Drainage crisis in the pipeline
The report on the state of Belfast's drainage and sewage system makes alarming reading. While not quite a doomsday situation, it is heading that way fast with all sorts of social and economic consequences for the city.
It is easy to pinpoint what went wrong and led to the dire position facing the city at present. For decades there was little investment in the city's underground drainage network - just as the province's drinking pipelines were also allowed to fall into such disrepair that we were losing as much water as we were using.
But it has to be admitted there were greater priorities facing direct rule ministers in the three decades from 1972 until devolution was restored. Money that might otherwise have been used to build up the drainage, sewage and drinking water infrastructure was largely diverted towards anti-terrorism measures.
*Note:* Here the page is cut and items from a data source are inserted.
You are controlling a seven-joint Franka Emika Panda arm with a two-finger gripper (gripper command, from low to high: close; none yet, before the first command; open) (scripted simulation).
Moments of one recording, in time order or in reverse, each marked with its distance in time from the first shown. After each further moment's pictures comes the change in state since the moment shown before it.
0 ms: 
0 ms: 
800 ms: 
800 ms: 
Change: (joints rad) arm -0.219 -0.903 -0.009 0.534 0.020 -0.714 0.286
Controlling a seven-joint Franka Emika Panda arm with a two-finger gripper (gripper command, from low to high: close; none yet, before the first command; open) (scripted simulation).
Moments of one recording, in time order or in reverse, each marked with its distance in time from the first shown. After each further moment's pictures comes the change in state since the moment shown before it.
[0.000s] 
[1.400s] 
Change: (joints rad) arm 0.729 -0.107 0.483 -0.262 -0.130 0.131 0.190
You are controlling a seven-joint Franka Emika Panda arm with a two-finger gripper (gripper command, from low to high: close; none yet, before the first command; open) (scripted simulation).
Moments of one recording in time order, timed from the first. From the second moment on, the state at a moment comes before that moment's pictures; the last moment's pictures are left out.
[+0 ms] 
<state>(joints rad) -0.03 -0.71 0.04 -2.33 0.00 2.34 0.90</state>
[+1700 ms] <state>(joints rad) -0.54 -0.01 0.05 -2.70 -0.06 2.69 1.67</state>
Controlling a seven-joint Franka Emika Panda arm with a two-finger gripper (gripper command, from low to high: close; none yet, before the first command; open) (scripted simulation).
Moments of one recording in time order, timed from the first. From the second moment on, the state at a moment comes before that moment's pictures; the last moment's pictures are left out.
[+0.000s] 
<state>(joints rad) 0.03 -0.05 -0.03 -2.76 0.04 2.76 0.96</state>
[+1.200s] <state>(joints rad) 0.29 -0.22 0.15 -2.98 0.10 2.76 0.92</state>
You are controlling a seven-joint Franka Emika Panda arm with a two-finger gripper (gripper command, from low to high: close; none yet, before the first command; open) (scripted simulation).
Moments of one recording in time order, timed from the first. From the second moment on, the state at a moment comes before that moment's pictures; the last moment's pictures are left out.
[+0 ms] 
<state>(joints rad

However, that lost legacy of investment is now coming home to roost. According to a briefing paper presented to politicians, the drainage system problems will impact on inward investment to the city because it will not be able to sustain more commercial construction or more housing, will make the city more liable to flooding and incur financial penalties because of failure to comply with EU legislation on water.
This is a dire warning to the politicians. And they cannot claim that it is all a legacy problem since the Belfast Harbour area's status fell from moderate to bad in the three years between 2009 and 2012 when local politicians' hands were on the tiller.
As ever, identifying the problem and apportioning blame for it is the easy part of the equation. Finding a solution that will serve the city well for decades to come will require imagination in the first instance but, more worryingly, up to £750m in hard cash.
From a consumer point of view the concern will be that water charges could be introduced to help foot the bill and continuing investment needs. The politicians have been reluctant to follow the example of the Republic or the rest of the UK, and indeed of many EU countries, in charging domestic customers and would not even countenance it before the Assembly elections in May. But in the longer term who knows?
Certainly the scenario facing the parties at Stormont will tax their mettle and it remains to be seen if they can solve the problem without slashing other services to pay for it.